Task brief ▸ I would like every entry below written out exactly.

Items listed in a dataset:
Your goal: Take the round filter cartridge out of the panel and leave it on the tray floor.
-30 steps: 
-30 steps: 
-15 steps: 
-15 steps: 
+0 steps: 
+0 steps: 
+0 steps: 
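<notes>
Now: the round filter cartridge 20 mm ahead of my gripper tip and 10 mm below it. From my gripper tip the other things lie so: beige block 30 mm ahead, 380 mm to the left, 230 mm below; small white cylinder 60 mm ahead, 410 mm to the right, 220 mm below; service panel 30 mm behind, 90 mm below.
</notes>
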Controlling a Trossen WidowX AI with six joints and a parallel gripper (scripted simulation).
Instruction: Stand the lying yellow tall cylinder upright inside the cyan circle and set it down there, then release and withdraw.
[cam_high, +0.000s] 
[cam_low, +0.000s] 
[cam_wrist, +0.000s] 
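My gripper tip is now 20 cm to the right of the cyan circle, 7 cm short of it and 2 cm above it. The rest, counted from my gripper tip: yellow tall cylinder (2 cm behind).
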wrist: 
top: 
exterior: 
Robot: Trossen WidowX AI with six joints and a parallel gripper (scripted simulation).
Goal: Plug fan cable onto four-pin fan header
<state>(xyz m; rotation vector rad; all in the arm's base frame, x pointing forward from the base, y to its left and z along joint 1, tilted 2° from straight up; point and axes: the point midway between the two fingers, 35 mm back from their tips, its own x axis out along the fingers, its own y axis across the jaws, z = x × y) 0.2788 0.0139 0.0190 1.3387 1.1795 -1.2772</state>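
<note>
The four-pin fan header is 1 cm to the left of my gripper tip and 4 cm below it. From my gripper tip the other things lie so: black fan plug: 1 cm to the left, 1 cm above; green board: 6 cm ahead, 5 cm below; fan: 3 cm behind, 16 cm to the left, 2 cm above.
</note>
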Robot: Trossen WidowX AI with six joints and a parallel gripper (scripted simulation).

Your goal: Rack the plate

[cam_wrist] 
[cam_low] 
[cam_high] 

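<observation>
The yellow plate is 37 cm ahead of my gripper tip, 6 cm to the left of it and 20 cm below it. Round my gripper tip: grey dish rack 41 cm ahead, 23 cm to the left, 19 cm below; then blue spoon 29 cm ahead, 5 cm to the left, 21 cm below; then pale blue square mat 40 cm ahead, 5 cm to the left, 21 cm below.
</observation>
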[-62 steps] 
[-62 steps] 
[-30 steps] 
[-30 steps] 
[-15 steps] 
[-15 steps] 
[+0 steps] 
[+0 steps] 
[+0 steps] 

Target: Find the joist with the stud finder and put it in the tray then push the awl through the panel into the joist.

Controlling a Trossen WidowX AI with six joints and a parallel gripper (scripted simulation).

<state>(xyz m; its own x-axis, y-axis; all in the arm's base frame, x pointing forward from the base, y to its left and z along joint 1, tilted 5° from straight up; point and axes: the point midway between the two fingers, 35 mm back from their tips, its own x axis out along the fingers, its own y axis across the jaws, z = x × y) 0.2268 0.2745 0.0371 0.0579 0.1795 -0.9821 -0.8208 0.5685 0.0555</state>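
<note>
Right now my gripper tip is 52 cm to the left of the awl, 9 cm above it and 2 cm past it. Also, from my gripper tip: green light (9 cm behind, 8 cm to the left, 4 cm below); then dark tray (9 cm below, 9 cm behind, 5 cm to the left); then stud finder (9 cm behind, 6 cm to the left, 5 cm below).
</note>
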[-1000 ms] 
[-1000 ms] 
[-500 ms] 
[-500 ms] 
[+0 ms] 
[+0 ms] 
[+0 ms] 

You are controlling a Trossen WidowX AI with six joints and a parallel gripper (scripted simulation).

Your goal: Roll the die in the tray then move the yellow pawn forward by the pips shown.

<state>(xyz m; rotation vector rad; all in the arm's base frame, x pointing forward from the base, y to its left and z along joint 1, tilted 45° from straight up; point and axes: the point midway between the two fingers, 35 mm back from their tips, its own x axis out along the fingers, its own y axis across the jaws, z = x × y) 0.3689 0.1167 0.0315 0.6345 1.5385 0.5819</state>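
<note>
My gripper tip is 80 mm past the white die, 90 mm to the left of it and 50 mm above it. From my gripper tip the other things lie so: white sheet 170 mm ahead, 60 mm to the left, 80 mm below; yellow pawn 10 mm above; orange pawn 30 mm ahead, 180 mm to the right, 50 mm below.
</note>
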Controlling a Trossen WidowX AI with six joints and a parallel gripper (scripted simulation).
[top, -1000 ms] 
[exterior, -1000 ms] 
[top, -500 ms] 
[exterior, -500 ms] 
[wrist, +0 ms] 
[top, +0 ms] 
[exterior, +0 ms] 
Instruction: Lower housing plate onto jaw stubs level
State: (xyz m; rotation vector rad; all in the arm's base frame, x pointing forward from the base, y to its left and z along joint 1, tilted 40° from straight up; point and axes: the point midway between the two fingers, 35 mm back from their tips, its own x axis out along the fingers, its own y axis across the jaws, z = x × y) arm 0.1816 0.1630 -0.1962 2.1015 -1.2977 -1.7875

Reply ▸
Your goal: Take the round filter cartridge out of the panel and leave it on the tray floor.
-30 steps: 
-30 steps: 
-15 steps: 
-15 steps: 
+0 steps: 
+0 steps: 
+0 steps: 
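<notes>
Now: the round filter cartridge 20 mm ahead of my gripper tip and 10 mm below it. From my gripper tip the other things lie so: beige block 30 mm ahead, 380 mm to the left, 230 mm below; small white cylinder 60 mm ahead, 410 mm to the right, 220 mm below; service panel 30 mm behind, 90 mm below.
</notes>
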Controlling a Trossen WidowX AI with six joints and a parallel gripper (scripted simulation).
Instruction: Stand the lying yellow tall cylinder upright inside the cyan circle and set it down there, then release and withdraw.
[cam_high, +0.000s] 
[cam_low, +0.000s] 
[cam_wrist, +0.000s] 
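My gripper tip is now 20 cm to the right of the cyan circle, 7 cm short of it and 2 cm above it. The rest, counted from my gripper tip: yellow tall cylinder (2 cm behind).
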wrist: 
top: 
exterior: 
Robot: Trossen WidowX AI with six joints and a parallel gripper (scripted simulation).
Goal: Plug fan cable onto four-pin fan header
<state>(xyz m; rotation vector rad; all in the arm's base frame, x pointing forward from the base, y to its left and z along joint 1, tilted 2° from straight up; point and axes: the point midway between the two fingers, 35 mm back from their tips, its own x axis out along the fingers, its own y axis across the jaws, z = x × y) 0.2788 0.0139 0.0190 1.3387 1.1795 -1.2772</state>
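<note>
The four-pin fan header is 1 cm to the left of my gripper tip and 4 cm below it. From my gripper tip the other things lie so: black fan plug: 1 cm to the left, 1 cm above; green board: 6 cm ahead, 5 cm below; fan: 3 cm behind, 16 cm to the left, 2 cm above.
</note>
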Robot: Trossen WidowX AI with six joints and a parallel gripper (scripted simulation).

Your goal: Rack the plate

[cam_wrist] 
[cam_low] 
[cam_high] 

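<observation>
The yellow plate is 37 cm ahead of my gripper tip, 6 cm to the left of it and 20 cm below it. Round my gripper tip: grey dish rack 41 cm ahead, 23 cm to the left, 19 cm below; then blue spoon 29 cm ahead, 5 cm to the left, 21 cm below; then pale blue square mat 40 cm ahead, 5 cm to the left, 21 cm below.
</observation>
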[-62 steps] 
[-62 steps] 
[-30 steps] 
[-30 steps] 
[-15 steps] 
[-15 steps] 
[+0 steps] 
[+0 steps] 
[+0 steps] 

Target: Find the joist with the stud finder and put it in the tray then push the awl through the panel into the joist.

Controlling a Trossen WidowX AI with six joints and a parallel gripper (scripted simulation).

<state>(xyz m; its own x-axis, y-axis; all in the arm's base frame, x pointing forward from the base, y to its left and z along joint 1, tilted 5° from straight up; point and axes: the point midway between the two fingers, 35 mm back from their tips, its own x axis out along the fingers, its own y axis across the jaws, z = x × y) 0.2268 0.2745 0.0371 0.0579 0.1795 -0.9821 -0.8208 0.5685 0.0555</state>
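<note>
Right now my gripper tip is 52 cm to the left of the awl, 9 cm above it and 2 cm past it. Also, from my gripper tip: green light (9 cm behind, 8 cm to the left, 4 cm below); then dark tray (9 cm below, 9 cm behind, 5 cm to the left); then stud finder (9 cm behind, 6 cm to the left, 5 cm below).
</note>
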[-1000 ms] 
[-1000 ms] 
[-500 ms] 
[-500 ms] 
[+0 ms] 
[+0 ms] 
[+0 ms] 

You are controlling a Trossen WidowX AI with six joints and a parallel gripper (scripted simulation).

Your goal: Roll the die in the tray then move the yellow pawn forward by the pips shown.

<state>(xyz m; rotation vector rad; all in the arm's base frame, x pointing forward from the base, y to its left and z along joint 1, tilted 45° from straight up; point and axes: the point midway between the two fingers, 35 mm back from their tips, its own x axis out along the fingers, its own y axis across the jaws, z = x × y) 0.3689 0.1167 0.0315 0.6345 1.5385 0.5819</state>
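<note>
My gripper tip is 80 mm past the white die, 90 mm to the left of it and 50 mm above it. From my gripper tip the other things lie so: white sheet 170 mm ahead, 60 mm to the left, 80 mm below; yellow pawn 10 mm above; orange pawn 30 mm ahead, 180 mm to the right, 50 mm below.
</note>
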Controlling a Trossen WidowX AI with six joints and a parallel gripper (scripted simulation).
[top, -1000 ms] 
[exterior, -1000 ms] 
[top, -500 ms] 
[exterior, -500 ms] 
[wrist, +0 ms] 
[top, +0 ms] 
[exterior, +0 ms] 
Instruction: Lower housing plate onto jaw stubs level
State: (xyz m; rotation vector rad; all in the arm's base frame, x pointing forward from the base, y to its left and z along joint 1, tilted 40° from straight up; point and axes: the point midway between the two fingers, 35 mm back from their tips, its own x axis out along the fingers, its own y axis across the jaws, z = x × y) arm 0.1816 0.1630 -0.1962 2.1015 -1.2977 -1.7875

The answer to this exercise has been fully stated.